_WHAT IS EXPECTED_:
Each line of the material below is to be written out exactly. Leave out any picture.
========================================
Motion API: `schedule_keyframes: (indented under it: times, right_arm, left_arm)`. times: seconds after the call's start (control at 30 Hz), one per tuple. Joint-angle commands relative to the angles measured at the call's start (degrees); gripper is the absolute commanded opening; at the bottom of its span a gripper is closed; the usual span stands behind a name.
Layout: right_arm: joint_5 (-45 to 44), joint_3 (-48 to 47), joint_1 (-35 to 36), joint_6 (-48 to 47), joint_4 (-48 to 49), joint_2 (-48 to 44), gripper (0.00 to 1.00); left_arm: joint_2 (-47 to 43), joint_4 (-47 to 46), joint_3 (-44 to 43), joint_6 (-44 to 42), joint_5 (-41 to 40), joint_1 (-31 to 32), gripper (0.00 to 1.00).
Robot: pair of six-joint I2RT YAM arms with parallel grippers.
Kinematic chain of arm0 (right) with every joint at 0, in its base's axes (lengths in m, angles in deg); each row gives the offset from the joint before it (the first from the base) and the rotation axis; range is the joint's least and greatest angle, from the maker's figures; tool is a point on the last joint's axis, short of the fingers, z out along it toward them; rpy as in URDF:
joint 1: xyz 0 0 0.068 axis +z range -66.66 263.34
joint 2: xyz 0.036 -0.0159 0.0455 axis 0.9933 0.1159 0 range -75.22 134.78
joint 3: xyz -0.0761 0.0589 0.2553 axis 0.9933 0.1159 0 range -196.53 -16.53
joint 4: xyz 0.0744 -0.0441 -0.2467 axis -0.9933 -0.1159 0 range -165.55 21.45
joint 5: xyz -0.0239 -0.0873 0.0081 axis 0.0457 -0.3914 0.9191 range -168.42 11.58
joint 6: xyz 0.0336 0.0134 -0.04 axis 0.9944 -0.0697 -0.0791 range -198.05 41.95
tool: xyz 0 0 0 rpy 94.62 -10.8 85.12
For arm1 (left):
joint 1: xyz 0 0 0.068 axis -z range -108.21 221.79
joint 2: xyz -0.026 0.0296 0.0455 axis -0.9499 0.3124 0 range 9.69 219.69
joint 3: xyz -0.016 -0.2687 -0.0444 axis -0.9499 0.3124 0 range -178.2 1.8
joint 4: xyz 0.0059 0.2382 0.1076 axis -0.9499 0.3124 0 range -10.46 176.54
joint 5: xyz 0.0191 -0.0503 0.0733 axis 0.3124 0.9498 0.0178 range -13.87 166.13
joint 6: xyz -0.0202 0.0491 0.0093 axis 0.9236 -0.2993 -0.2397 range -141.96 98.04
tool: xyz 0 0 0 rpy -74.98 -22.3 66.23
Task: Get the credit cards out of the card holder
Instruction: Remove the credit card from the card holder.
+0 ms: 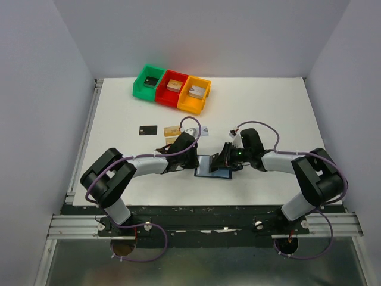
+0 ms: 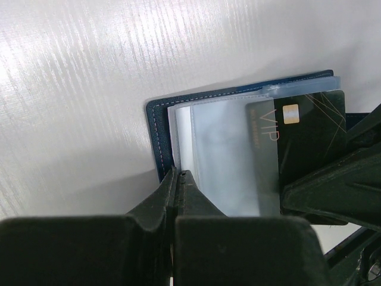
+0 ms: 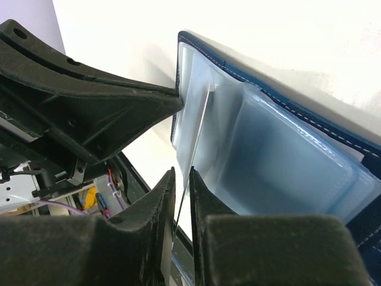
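The navy card holder (image 1: pixel 213 167) lies open on the table between my two arms, its pale blue sleeve pages (image 2: pixel 226 161) facing up. A black credit card (image 2: pixel 305 128) marked VIP sticks partway out of a sleeve. My left gripper (image 2: pixel 178 174) is shut, its tips pressing on the holder's near edge. My right gripper (image 3: pixel 181 173) straddles the black card's thin edge (image 3: pixel 193 155) with narrow gaps on both sides, so it is open. Several credit cards lie loose behind the left arm: a black one (image 1: pixel 148 129), two tan-gold ones (image 1: pixel 172 129) and a silver-grey one (image 1: pixel 200 131).
Green (image 1: pixel 149 80), red (image 1: pixel 172 89) and orange (image 1: pixel 196 94) bins, each holding a small block, stand in a row at the back of the table. The two grippers work almost tip to tip over the holder. The table's near edge (image 1: pixel 202 206) runs just behind the holder.
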Motion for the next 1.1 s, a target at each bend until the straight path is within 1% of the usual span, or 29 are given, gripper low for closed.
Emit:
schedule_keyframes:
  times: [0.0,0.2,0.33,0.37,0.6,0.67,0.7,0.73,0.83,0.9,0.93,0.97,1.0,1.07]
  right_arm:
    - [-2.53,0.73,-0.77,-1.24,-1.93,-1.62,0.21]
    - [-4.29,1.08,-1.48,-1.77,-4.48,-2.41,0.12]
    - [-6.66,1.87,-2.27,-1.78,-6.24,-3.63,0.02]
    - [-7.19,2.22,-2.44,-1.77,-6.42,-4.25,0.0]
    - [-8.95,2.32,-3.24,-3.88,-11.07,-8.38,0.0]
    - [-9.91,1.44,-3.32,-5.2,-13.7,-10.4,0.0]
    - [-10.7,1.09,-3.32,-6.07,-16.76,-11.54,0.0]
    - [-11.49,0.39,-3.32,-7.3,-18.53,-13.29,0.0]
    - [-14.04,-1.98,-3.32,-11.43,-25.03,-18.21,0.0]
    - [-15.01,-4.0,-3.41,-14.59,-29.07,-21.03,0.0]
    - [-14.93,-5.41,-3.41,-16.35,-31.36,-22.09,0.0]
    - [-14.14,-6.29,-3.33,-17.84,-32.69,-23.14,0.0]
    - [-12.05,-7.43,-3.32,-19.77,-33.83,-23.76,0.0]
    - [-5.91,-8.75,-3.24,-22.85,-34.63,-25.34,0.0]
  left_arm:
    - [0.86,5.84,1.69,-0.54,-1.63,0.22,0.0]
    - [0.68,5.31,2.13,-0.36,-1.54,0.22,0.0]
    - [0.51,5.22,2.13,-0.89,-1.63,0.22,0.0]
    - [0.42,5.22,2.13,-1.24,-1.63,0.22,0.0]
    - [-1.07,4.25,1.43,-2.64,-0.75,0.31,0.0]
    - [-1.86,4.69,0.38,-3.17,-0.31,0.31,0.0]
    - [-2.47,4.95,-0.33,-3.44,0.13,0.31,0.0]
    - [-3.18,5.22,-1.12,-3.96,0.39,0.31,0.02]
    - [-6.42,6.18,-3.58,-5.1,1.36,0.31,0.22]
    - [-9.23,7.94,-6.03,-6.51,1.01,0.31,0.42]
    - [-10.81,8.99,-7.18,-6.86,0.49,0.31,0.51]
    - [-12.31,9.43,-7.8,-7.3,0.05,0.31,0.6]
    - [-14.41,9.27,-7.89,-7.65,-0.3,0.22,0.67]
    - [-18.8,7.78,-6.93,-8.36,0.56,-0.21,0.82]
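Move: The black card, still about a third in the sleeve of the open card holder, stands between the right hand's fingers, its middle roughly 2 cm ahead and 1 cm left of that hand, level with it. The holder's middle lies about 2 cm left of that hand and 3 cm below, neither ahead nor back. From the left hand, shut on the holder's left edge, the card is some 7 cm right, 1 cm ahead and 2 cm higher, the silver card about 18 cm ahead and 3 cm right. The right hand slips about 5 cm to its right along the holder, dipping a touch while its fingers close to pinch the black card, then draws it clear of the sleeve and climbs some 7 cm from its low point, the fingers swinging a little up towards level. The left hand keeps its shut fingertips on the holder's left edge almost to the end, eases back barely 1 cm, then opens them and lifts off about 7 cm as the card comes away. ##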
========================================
_YOUR SOLUTION_:
Motion API: `schedule_keyframes: (indented under it: times, right_arm, left_arm)`. times: seconds after the call's start (control at 30 Hz), one per tuple. Joint-angle commands relative to the angles measured at the call's start (degrees); gripper is the absolute commanded opening; at the bottom of its span a gripper is closed; the usual span stands behind a name.
Layout: right_arm: joint_5 (-45 to 44), joint_3 (-48 to 47), joint_1 (-35 to 36), joint_6 (-48 to 47), joint_4 (-48 to 49), joint_2 (-48 to 44), gripper (0.00 to 1.00); left_arm: joint_2 (-47 to 43), joint_4 (-47 to 46), joint_3 (-44 to 43), joint_6 (-44 to 42), joint_5 (-41 to 40), joint_1 (-31 to 32), gripper (0.00 to 1.00).
Robot: pair of six-joint I2RT YAM arms with parallel grippers.
Kinematic chain of arm0 (right) with every joint at 0, in its base's axes (lengths in m, angles in deg); each row gives the offset from the joint before it (the first from the base) and the rotation axis; range is the joint's least and greatest angle, from the maker's figures; tool is a point on the last joint's axis, short of the fingers, z out along it toward them; rpy as in URDF:
joint 1: xyz 0 0 0.068 axis +z range -66.66 263.34
joint 2: xyz 0.036 -0.0159 0.0455 axis 0.9933 0.1159 0 range -75.22 134.78
joint 3: xyz -0.0761 0.0589 0.2553 axis 0.9933 0.1159 0 range -196.53 -16.53
joint 4: xyz 0.0744 -0.0441 -0.2467 axis -0.9933 -0.1159 0 range -165.55 21.45
joint 5: xyz -0.0239 -0.0873 0.0081 axis 0.0457 -0.3914 0.9191 range -168.42 11.58
joint 6: xyz 0.0336 0.0134 -0.04 axis 0.9944 -0.0697 -0.0791 range -198.05 41.95
tool: xyz 0 0 0 rpy 94.62 -10.8 85.12
For arm1 (left):
joint 1: xyz 0 0 0.068 axis -z range -108.21 221.79
joint 2: xyz -0.026 0.0296 0.0455 axis -0.9499 0.3124 0 range 9.69 219.69
joint 3: xyz -0.016 -0.2687 -0.0444 axis -0.9499 0.3124 0 range -178.2 1.8
joint 4: xyz 0.0059 0.2382 0.1076 axis -0.9499 0.3124 0 range -10.46 176.54
joint 5: xyz 0.0191 -0.0503 0.0733 axis 0.3124 0.9498 0.0178 range -13.87 166.13
joint 6: xyz -0.0202 0.0491 0.0093 axis 0.9236 -0.2993 -0.2397 range -141.96 98.04
tool: xyz 0 0 0 rpy -74.98 -22.3 66.23
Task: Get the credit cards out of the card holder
Instruction: Remove the credit card from the card holder.
+0 ms: 
+0 ms: 
+0 ms: 
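The navy card holder (image 1: pixel 213 167) lies open on the table between my two arms, its pale blue sleeve pages (image 2: pixel 226 161) facing up. A black credit card (image 2: pixel 305 128) marked VIP sticks partway out of a sleeve. My left gripper (image 2: pixel 178 174) is shut, its tips pressing on the holder's near edge. My right gripper (image 3: pixel 181 173) straddles the black card's thin edge (image 3: pixel 193 155) with narrow gaps on both sides, so it is open. Several credit cards lie loose behind the left arm: a black one (image 1: pixel 148 129), two tan-gold ones (image 1: pixel 172 129) and a silver-grey one (image 1: pixel 200 131).
Green (image 1: pixel 149 80), red (image 1: pixel 172 89) and orange (image 1: pixel 196 94) bins, each holding a small block, stand in a row at the back of the table. The two grippers work almost tip to tip over the holder. The table's near edge (image 1: pixel 202 206) runs just behind the holder.
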Motion for the next 1.1 s, a target at each bend until the straight path is within 1% of the usual span, or 29 are given, gripper low for closed.
Emit:
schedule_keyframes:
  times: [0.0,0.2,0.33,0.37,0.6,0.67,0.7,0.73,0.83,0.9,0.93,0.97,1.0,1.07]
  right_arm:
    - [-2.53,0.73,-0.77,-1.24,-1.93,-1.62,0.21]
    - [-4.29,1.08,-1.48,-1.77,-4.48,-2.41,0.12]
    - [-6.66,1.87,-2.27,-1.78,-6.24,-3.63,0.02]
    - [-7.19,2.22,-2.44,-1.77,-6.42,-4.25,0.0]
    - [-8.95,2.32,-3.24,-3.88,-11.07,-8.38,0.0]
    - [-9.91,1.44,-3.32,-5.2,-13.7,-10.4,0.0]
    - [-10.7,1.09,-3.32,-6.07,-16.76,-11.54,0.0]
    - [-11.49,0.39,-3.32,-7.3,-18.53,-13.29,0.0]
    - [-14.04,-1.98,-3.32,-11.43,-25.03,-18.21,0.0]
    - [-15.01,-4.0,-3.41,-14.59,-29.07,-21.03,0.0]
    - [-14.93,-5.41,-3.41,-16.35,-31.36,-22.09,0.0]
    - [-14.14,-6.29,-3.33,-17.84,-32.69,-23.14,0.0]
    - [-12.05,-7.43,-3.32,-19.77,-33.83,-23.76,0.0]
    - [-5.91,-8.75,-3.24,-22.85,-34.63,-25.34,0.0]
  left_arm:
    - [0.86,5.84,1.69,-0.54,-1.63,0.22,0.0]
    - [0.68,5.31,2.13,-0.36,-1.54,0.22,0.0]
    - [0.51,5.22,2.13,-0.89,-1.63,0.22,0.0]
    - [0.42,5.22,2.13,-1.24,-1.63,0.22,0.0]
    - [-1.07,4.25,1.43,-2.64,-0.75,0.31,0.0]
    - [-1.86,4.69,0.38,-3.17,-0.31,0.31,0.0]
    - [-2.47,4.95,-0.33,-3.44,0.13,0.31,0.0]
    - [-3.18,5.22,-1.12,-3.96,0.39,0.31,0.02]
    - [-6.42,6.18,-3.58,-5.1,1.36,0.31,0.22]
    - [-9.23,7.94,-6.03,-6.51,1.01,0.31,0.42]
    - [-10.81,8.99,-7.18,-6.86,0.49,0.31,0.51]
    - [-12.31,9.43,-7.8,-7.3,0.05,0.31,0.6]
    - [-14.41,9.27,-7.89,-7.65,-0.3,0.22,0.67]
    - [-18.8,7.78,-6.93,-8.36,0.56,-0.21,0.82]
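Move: The black card, still about a third in the sleeve of the open card holder, stands between the right hand's fingers, its middle roughly 2 cm ahead and 1 cm left of that hand, level with it. The holder's middle lies about 2 cm left of that hand and 3 cm below, neither ahead nor back. From the left hand, shut on the holder's left edge, the card is some 7 cm right, 1 cm ahead and 2 cm higher, the silver card about 18 cm ahead and 3 cm right. The right hand slips about 5 cm to its right along the holder, dipping a touch while its fingers close to pinch the black card, then draws it clear of the sleeve and climbs some 7 cm from its low point, the fingers swinging a little up towards level. The left hand keeps its shut fingertips on the holder's left edge almost to the end, eases back barely 1 cm, then opens them and lifts off about 7 cm as the card comes away. ##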

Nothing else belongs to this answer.